- The band as they appear in the song called Belly Button.

Background information
- Origin: VeggieTales
- Years active: 2003–2007, 2012
- Labels: Big Idea Entertainment, Bob and Larry Records
- Members: Larry the Cucumber Junior Asparagus Jimmy Gourd Mr. Lunt

= Boyz in the Sink =

Fictional band in VeggieTales

Boyz in the Sink is a fictional band of VeggieTales characters who first appeared in the 2003 Silly Songs with Larry segment of The Ballad of Little Joe. The band subsequently appeared in 2007's Moe and the Big Exit and 2012's If I Sang A Silly Song and Robin Good and The Not-So-Merry Men.

The members of the band are Larry the Cucumber, Mr. Lunt, Junior Asparagus, and Jimmy Gourd. The foursome and their name are parodies of boy-bands such as Backstreet Boys and NSYNC.

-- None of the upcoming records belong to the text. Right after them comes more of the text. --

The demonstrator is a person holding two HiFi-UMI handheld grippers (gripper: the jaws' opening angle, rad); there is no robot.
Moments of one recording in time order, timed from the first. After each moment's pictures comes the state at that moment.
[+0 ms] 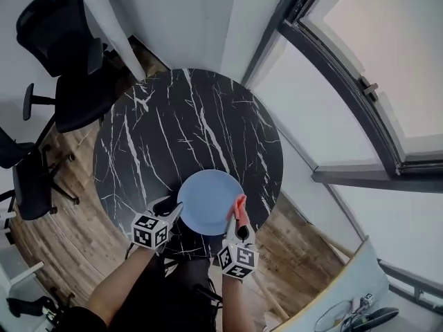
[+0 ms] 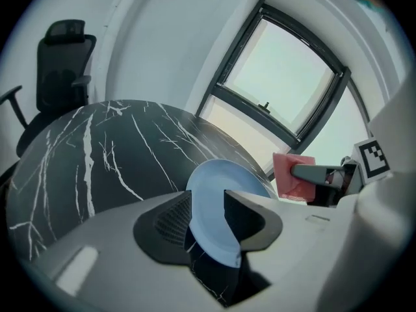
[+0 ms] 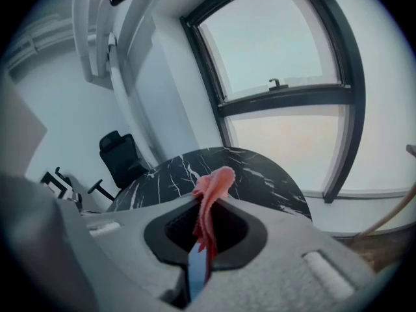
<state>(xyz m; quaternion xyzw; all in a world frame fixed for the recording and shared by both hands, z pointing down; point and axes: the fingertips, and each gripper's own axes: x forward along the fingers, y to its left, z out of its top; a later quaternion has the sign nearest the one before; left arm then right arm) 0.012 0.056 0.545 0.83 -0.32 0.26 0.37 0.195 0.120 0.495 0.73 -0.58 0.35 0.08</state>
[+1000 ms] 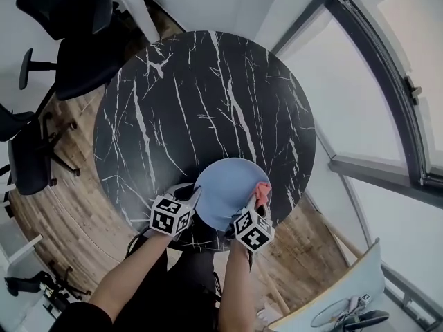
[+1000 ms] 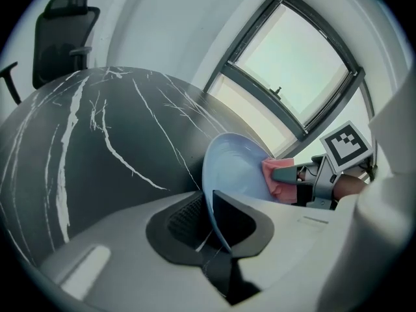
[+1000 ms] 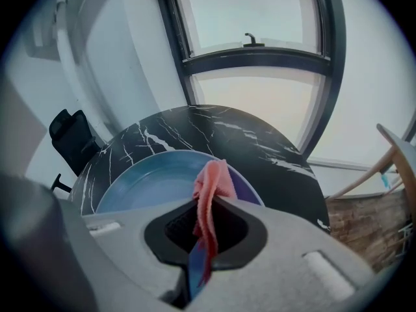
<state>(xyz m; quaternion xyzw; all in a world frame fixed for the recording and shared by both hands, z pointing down) 0.020 0.066 0.621 0.80 -0.30 0.30 0.43 0.207 0.112 0.614 0.76 -0.43 0.47 0.16</state>
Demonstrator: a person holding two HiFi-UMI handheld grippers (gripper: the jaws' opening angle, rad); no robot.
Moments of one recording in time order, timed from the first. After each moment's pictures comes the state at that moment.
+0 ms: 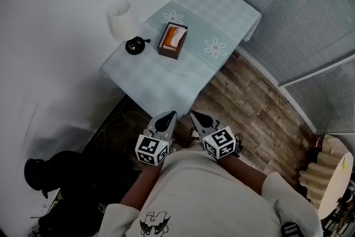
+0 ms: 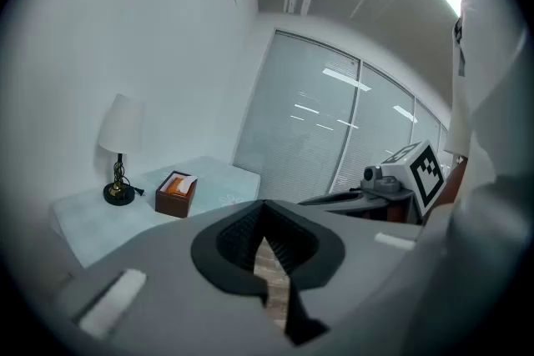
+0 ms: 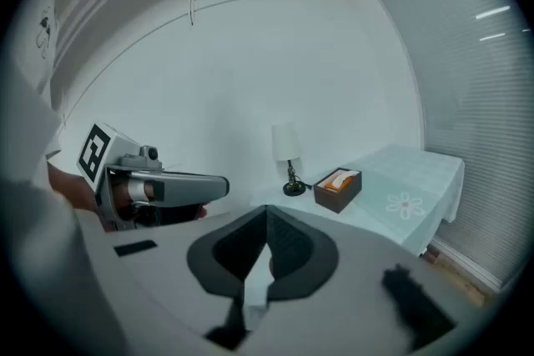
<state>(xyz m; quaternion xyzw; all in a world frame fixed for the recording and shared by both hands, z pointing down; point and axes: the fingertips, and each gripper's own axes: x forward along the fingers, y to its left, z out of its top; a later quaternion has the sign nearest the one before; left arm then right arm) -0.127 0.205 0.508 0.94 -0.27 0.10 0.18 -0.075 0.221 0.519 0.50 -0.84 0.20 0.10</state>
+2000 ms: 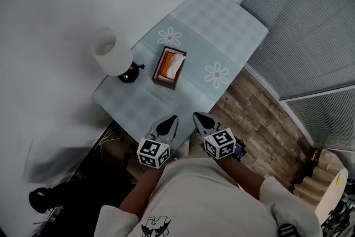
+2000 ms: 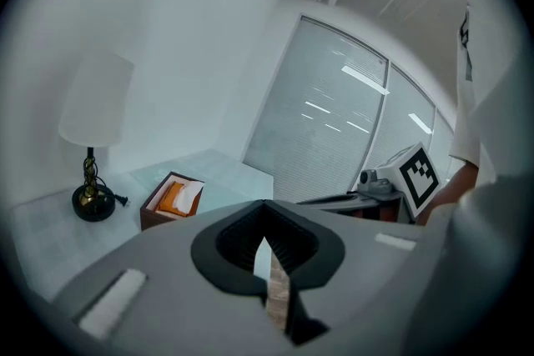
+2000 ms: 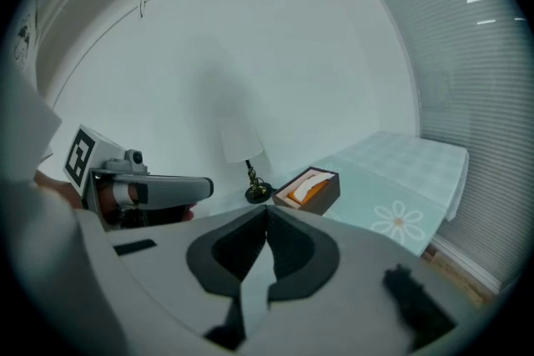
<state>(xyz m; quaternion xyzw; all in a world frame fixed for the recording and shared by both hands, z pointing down) -0.049 0.030 0.554 0.93 -0.28 0.11 0.23 0.016 0.040 0.570 0.51 -0.81 0.25 0.12</state>
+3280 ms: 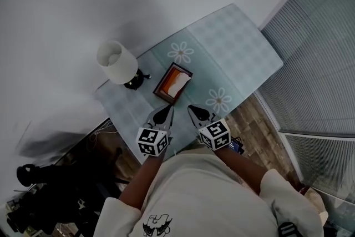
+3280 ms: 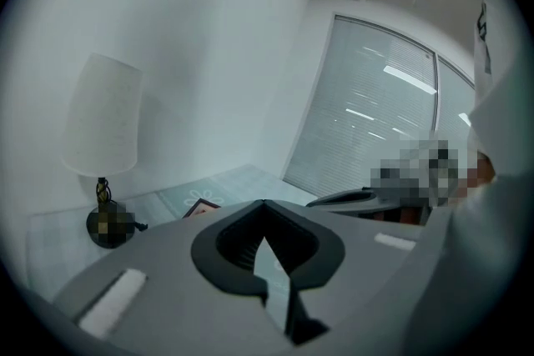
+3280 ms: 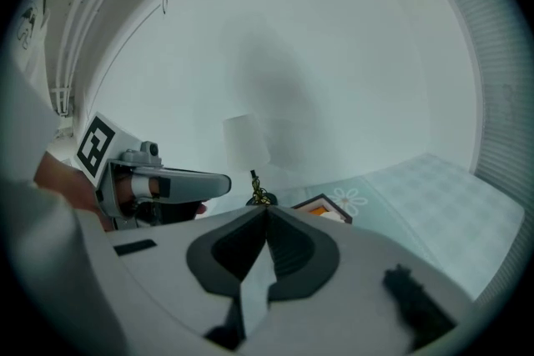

The band's only album, Boyz in the Sink, was released by EMI and Big Idea Productions on October 3, 2006. It peaked in 2007 at #10 on the Billboard Top Kid Audio chart and features many covers of songs from VeggieTales.

==Other media==
Big Idea released a jigsaw puzzle featuring Boyz in the Sink. Boyz in the Sink also appear on the 2006 Big Idea release VeggieTales Worship Songs. The band was featured as part of 2005's "VeggieTales Rockin' Tour LIVE", the second traveling stage show featuring VeggieTales music and characters.